Figure 2: Outcomes of HMDA-Reported Loan Applications by AIAN Borrowers, Laguna Pueblo (2012-2016): Manufactured and Site-Built Homes

In addition to expanding to include the new HMDA statistics, the CICD’s Reservation Profiles were also updated to reflect the most recent ACS data for the period 2012-2016. The new ACS data caused one reservation to be deleted from the profiles, because its population fell below the cutoff of 2,500 residents imposed to enhance the statistical reliability of the figures shown. Readers interested in data on smaller reservations or an alternative perspective on any reservation may wish to consult the Census Bureau’s “My Tribal Area,” ACS “Narrative Profile” pages, or OnTheMap tool.


Endnotes

1 Some overlapping Census tracts are blank because they had no HMDA-reported home-lending activity.

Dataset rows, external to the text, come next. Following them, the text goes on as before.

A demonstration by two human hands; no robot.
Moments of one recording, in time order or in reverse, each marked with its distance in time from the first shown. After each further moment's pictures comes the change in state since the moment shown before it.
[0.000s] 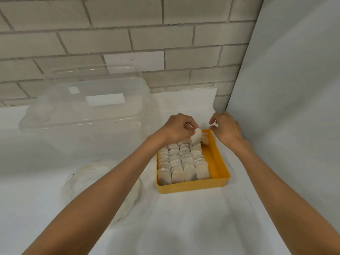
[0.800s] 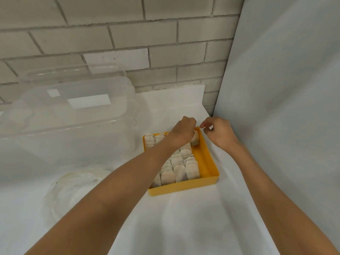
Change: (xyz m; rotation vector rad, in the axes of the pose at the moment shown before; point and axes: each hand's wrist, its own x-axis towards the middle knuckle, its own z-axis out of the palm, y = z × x) left_hand 0.072 -0.010 0.072 0.542 0.020 0.028; right_hand -0.017 0.022 0.000 0.225 -0.002 -0.064
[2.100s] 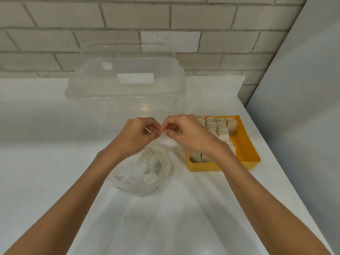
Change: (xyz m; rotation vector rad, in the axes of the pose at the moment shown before) left_hand -0.234 -0.143 -0.095 -0.431 0.182 -0.203; right_hand -0.079 -0.209 0.049 0.225 -0.384 -0.394
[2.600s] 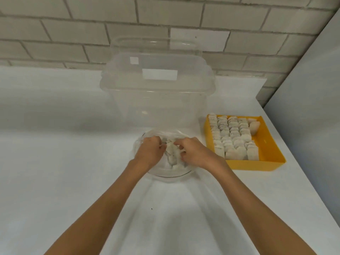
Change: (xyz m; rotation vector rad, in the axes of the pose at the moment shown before) left_hand -0.019 -0.086 0.036 0.139 -0.004 -0.314; right_hand 0.008 -0.001 0.089 -0.230 -0.320 0.302
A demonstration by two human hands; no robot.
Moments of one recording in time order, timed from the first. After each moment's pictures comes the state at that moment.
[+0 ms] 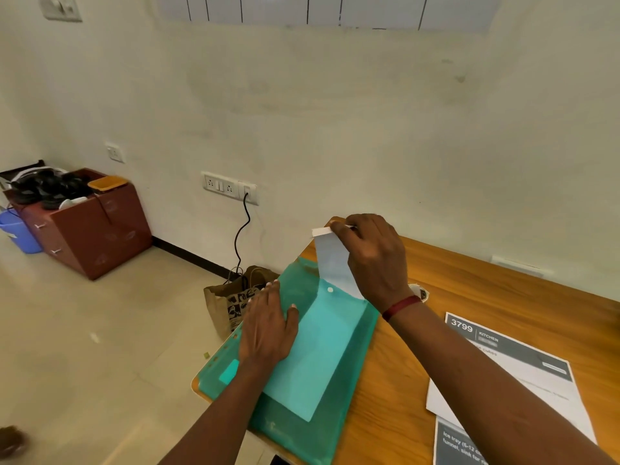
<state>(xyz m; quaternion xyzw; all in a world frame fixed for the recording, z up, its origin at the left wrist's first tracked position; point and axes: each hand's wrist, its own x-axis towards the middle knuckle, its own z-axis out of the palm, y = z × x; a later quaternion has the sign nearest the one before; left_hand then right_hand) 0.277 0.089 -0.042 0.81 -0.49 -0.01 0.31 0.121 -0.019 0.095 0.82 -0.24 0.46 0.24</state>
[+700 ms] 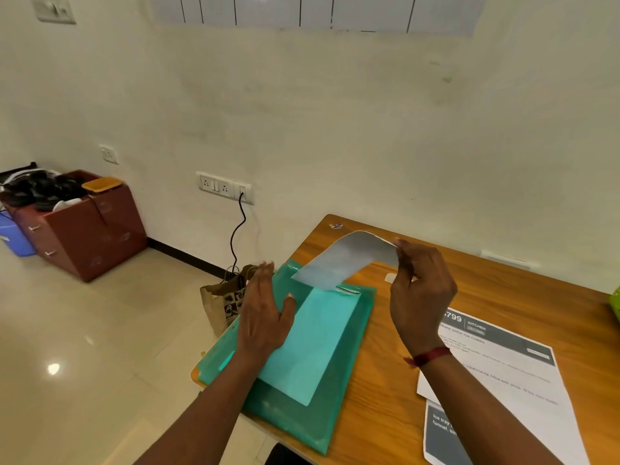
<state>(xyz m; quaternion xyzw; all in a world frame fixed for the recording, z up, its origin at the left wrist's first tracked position) 0.270 0.098 -0.022 0.74 -0.50 0.02 0.44 0.057 0.023 0.068 0.67 -0.36 0.65 0.02</state>
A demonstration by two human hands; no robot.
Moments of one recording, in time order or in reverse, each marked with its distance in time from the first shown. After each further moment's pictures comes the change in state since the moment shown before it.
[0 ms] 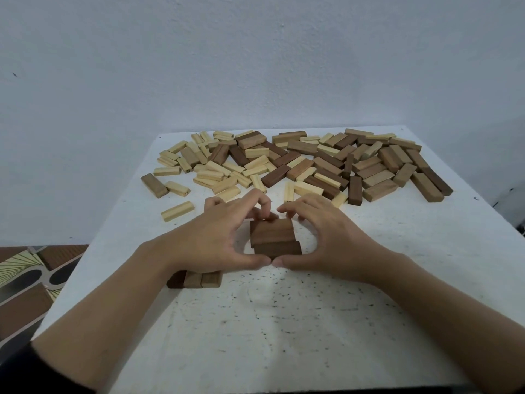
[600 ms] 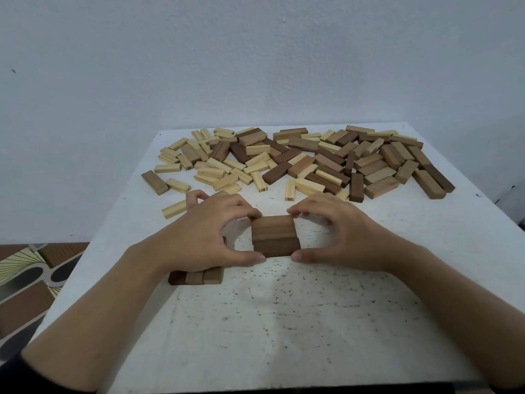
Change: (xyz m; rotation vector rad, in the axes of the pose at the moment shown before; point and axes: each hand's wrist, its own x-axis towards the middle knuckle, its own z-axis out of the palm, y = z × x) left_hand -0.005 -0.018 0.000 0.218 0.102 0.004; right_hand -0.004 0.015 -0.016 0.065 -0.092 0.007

2 See Neil Bhutta, Steven Laufer, and Daniel R. Ringo, “Residential Mortgage Lending in 2016: Evidence from the Home Mortgage Disclosure Act Data.” Board of Governors of the Federal Reserve System, Federal Reserve Bulletin, 103:6 (November 2017).

3 Figure 2 shows three types of outcomes for a loan application. “Loan originated” refers to a loan application that results in a loan being made. “Denied” refers to an application that the lender turns down. “Not accepted” refers to a loan application approved by the lender but not accepted by the borrower. HMDA also reports on other outcomes, such as applications that are incomplete. The CICD Reservation Profiles ignore these other outcomes. Thus, the loan denial rates they show are based on “Denied” divided by the sum of “Denied,” “Loan Originated”, and “Not Accepted.”